• _WHAT IS NEEDED_: Repeat each line of the data below exactly, but skip the pictures.

────────────────────────────────────────

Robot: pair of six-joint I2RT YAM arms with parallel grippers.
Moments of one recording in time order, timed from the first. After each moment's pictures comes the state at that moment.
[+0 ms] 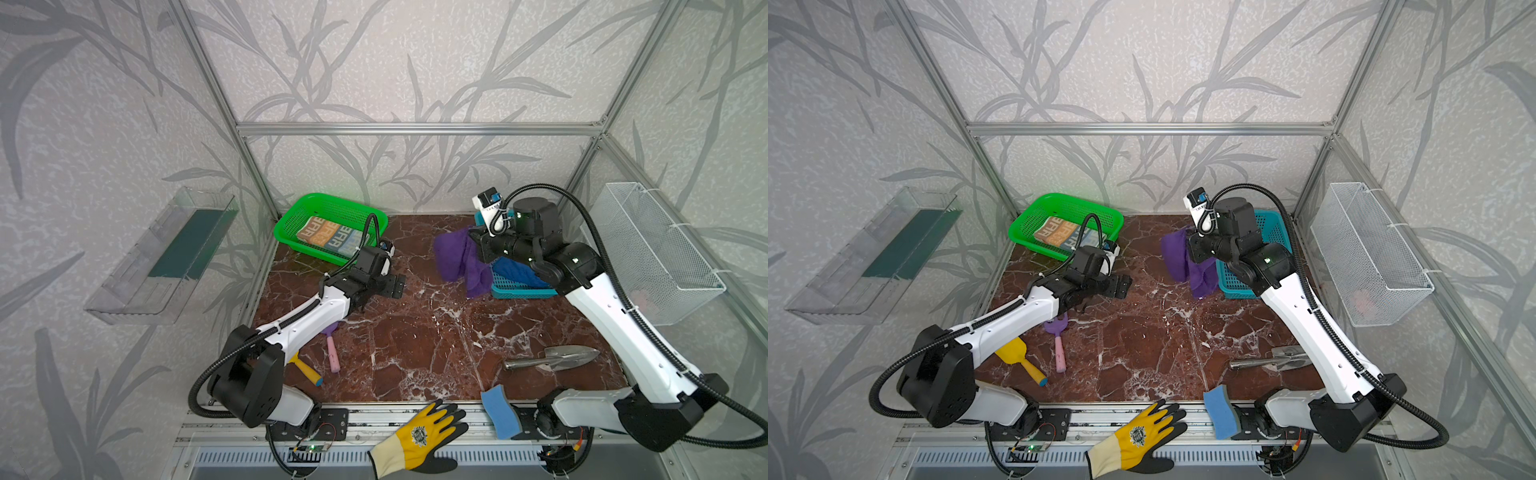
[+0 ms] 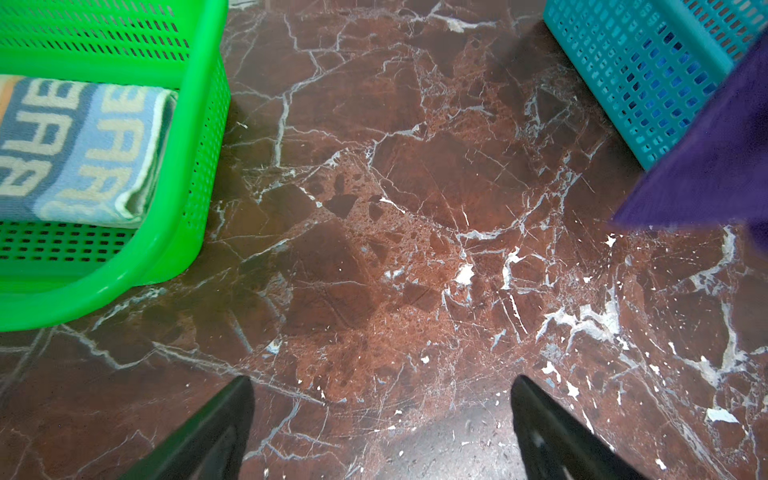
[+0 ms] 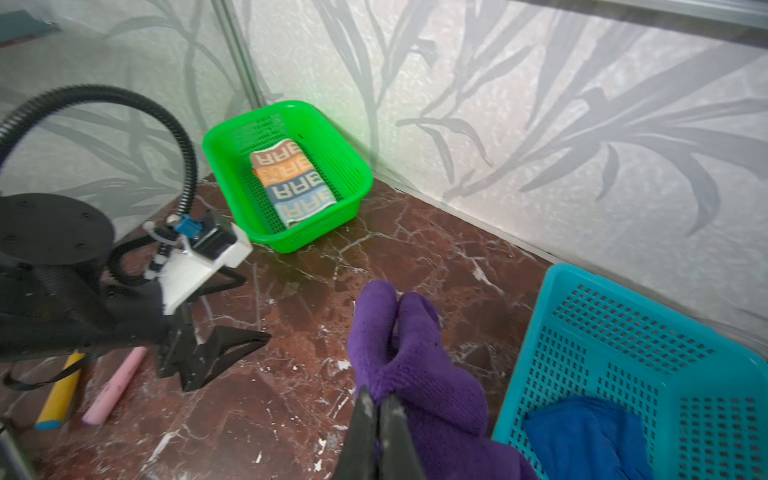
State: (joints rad) left arm -0.52 1.44 0.99 -0.31 -0.05 -0.18; right arm 0.53 1.32 1.54 -0.70 -0.10 -0.03
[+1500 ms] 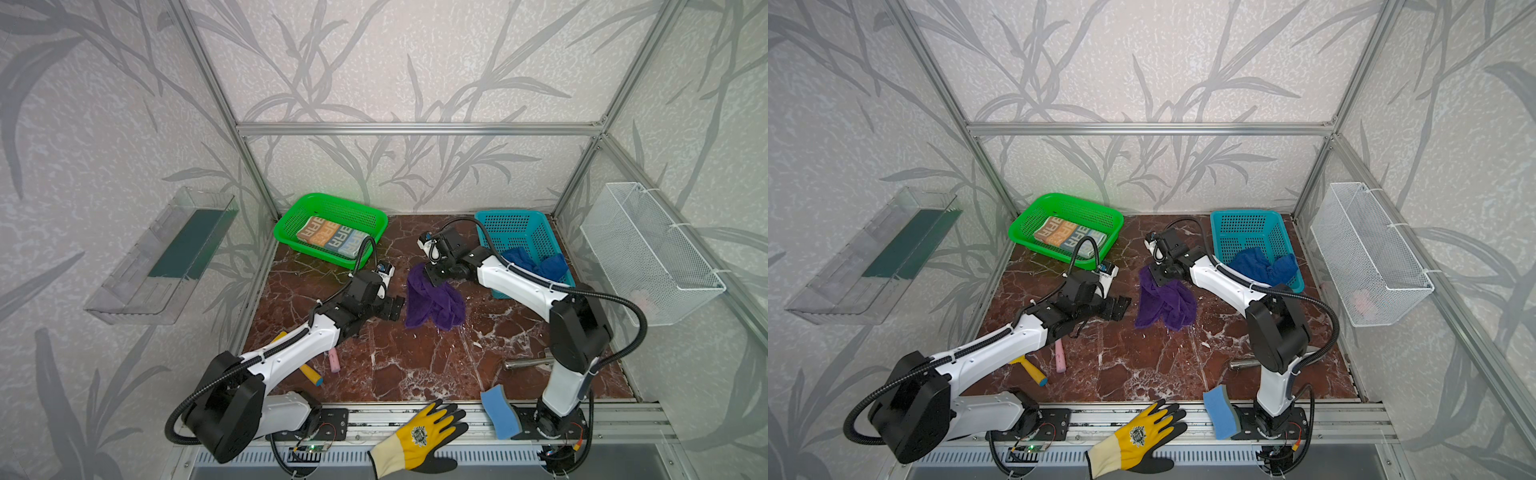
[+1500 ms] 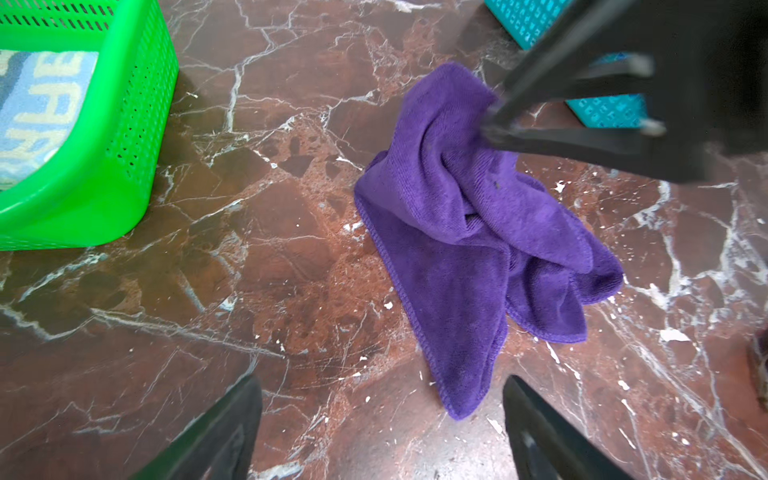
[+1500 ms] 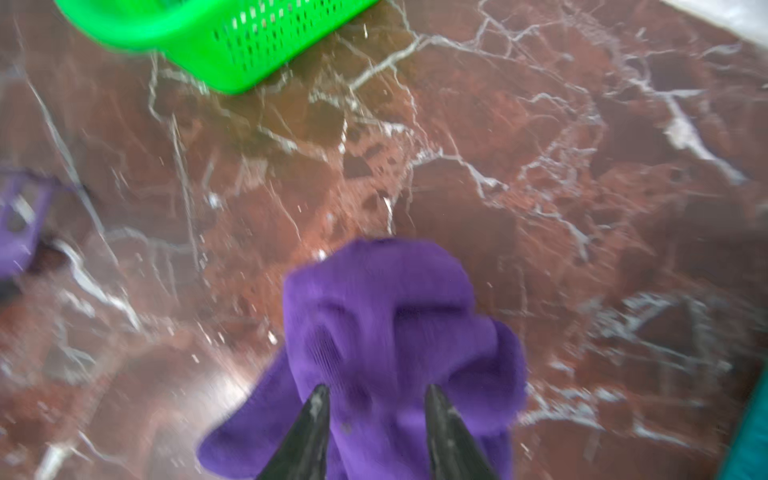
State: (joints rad) left arm -0.59 1.28 0.73 -0.16 -0.02 -0.18; right arm 0.62 1.78 1.37 -0.51 -0.03 0.01
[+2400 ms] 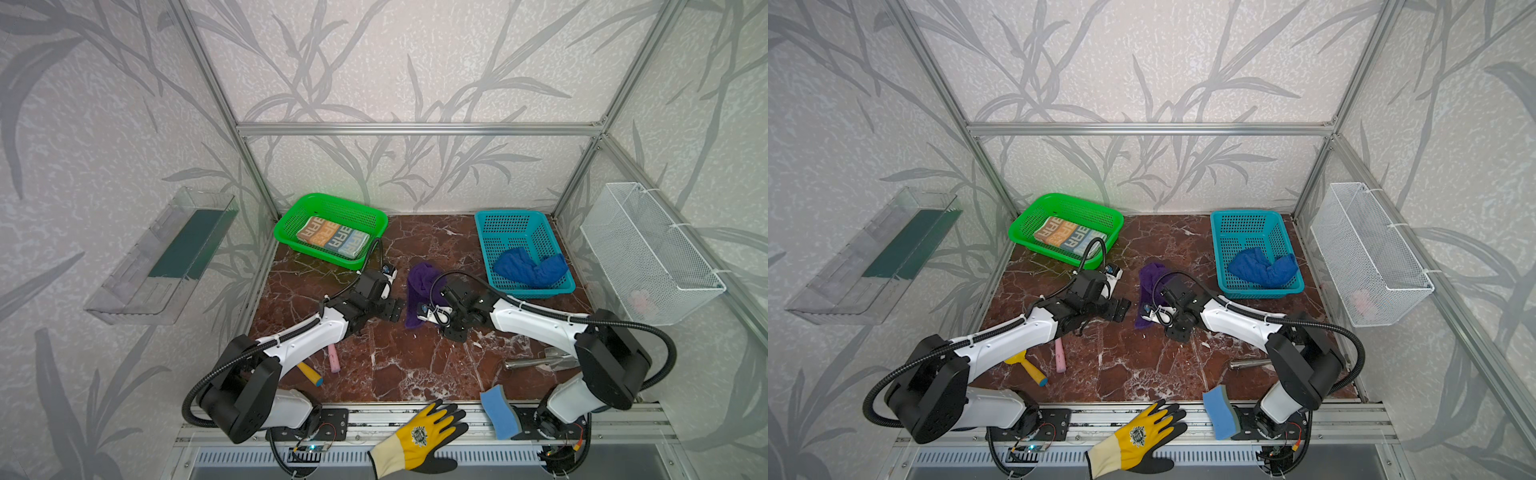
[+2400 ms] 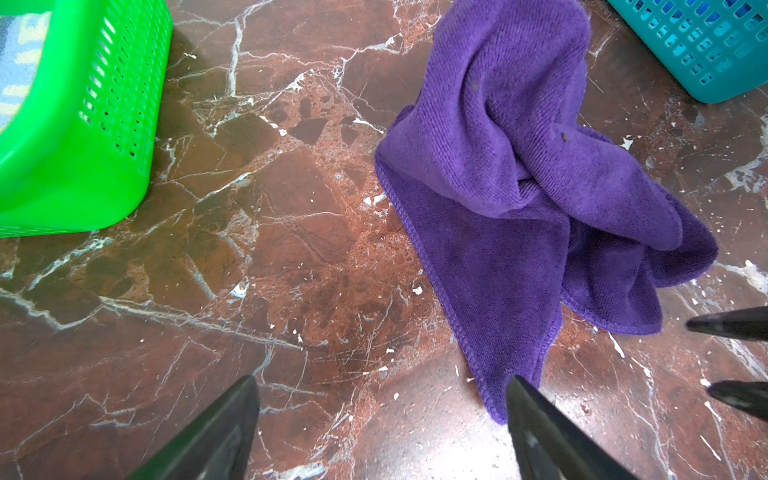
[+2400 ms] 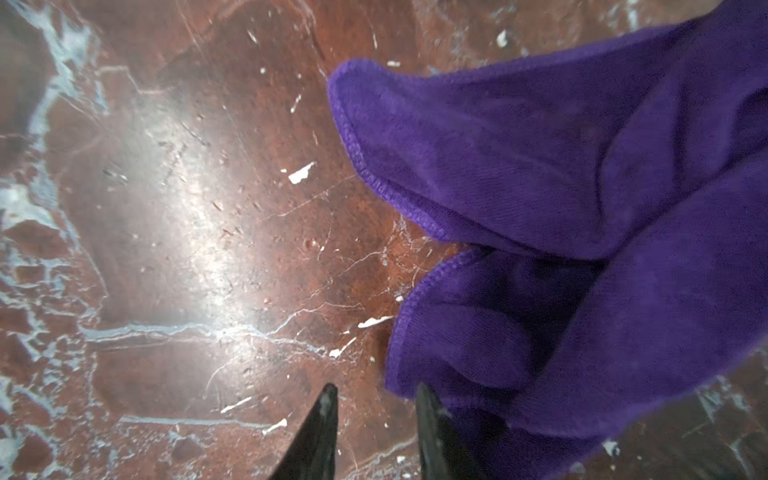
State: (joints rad) left arm -0.59 1.37 0.75 -0.18 -0.06 -0.13; right arm 0.76 1.60 0.95 -0.54 -0.07 -0.55
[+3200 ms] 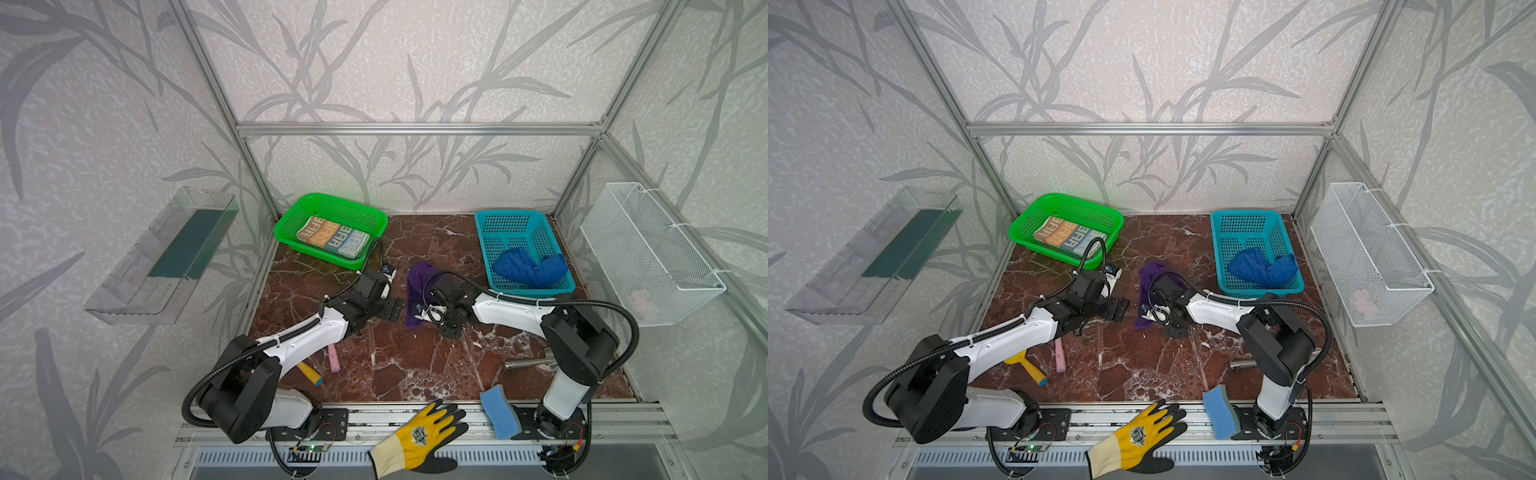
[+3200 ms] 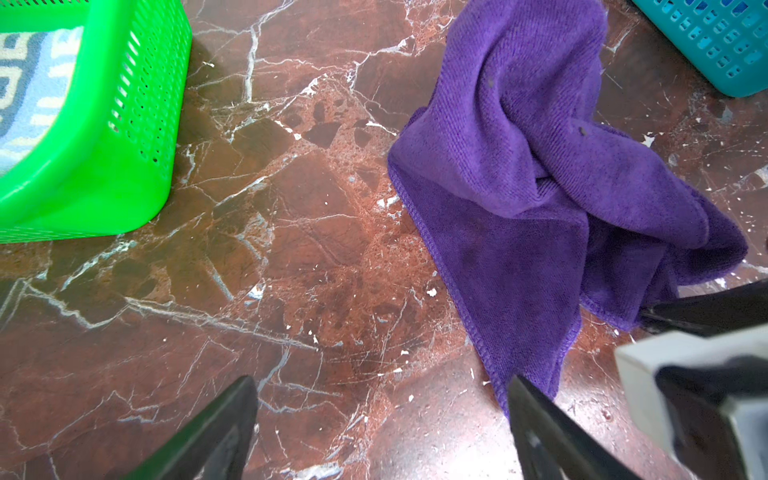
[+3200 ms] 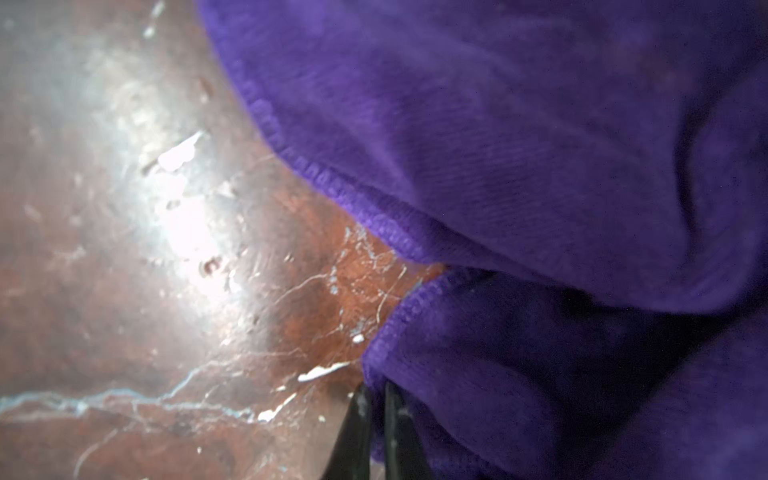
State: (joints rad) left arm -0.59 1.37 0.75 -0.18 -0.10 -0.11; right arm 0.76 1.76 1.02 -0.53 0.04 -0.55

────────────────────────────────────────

• _SOLUTION_:
Robot: pair of six-joint I2RT YAM arms with parallel grippers.
Moments of one recording in time order, timed from the first. After each moment's pictures comes the state at that moment.
[+0 ms] 
[+0 ms] 
[+0 ms] 
State: (joints rad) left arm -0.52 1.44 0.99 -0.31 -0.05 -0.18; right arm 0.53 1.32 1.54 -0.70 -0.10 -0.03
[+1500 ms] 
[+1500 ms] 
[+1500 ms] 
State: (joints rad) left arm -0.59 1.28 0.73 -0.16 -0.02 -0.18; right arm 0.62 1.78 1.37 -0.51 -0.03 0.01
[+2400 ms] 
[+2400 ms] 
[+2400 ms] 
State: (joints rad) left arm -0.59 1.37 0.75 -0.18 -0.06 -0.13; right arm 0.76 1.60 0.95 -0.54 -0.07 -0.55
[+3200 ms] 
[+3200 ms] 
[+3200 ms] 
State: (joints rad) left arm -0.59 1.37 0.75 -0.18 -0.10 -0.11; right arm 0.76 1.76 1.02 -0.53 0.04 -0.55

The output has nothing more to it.